项目作者: MayankJasoria

项目描述 :
Project on for designing a system to execute a specific kind of INNER JOIN and GROUP BY SQL queries using Hadoop and Spark
高级语言: Java
项目地址: git://github.com/MayankJasoria/Hadoop-Spark-SQL.git
创建时间: 2019-09-04T16:44:24Z
项目社区:https://github.com/MayankJasoria/Hadoop-Spark-SQL

开源协议:MIT License

下载


Hadoop-Spark-SQL

API Endpoints

  • Base url is http://localhost:8080/cloudproject.
  • GET request on /api/test : Returns a page displaying Hello World!. Useful for testing if the API is live
  • POST request on /api/query : Request body should be in application/json format.
    • Input Parameter : query (String) -> the SQL query to be run
    • Output : application.json containing the required output parameters.

Configuration

Global configuration file: com.project.cloud.Globals

  • This file contains HDFS output paths, which can be configured.

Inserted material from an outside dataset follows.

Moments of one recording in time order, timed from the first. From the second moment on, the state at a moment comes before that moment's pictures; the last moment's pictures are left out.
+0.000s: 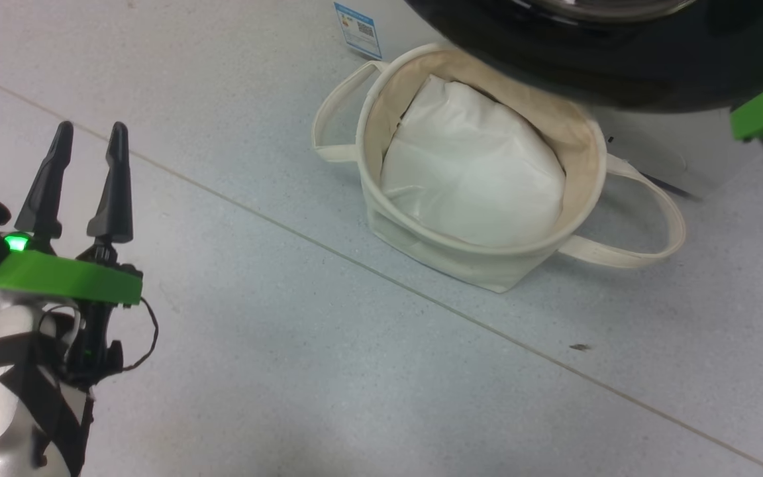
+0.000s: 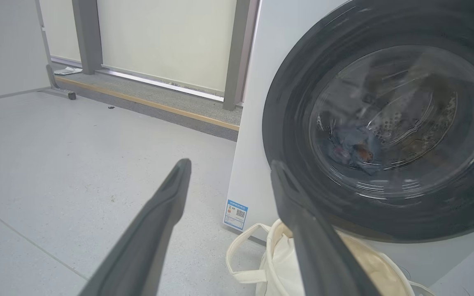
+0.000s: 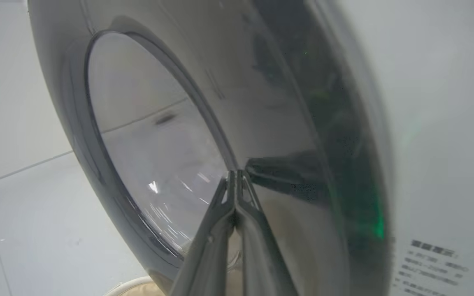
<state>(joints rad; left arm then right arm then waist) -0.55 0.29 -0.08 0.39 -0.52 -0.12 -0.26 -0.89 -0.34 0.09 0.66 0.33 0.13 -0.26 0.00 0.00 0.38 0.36</state>
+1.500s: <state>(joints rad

Project configuration: pom.xml

  • Maven project file for build settings and dependencies.

Requirements

  • The project, built into a webapp has been tested on tomcat8.5.
  • It may be required to configure the amount of memory allocated to Tomcat JVM.

Assumptions

  • <Condition2> of the WHERE clause in INNER JOIN query is assumed to be an equality operation in one of the columns of the final table.
  • <COLUMNS> of SELECT and GROUP BY have been assumed to be the same.
  • Input value of any Aggregate Function, and the value against which it is compared in HAVING clause is assumed to be integer.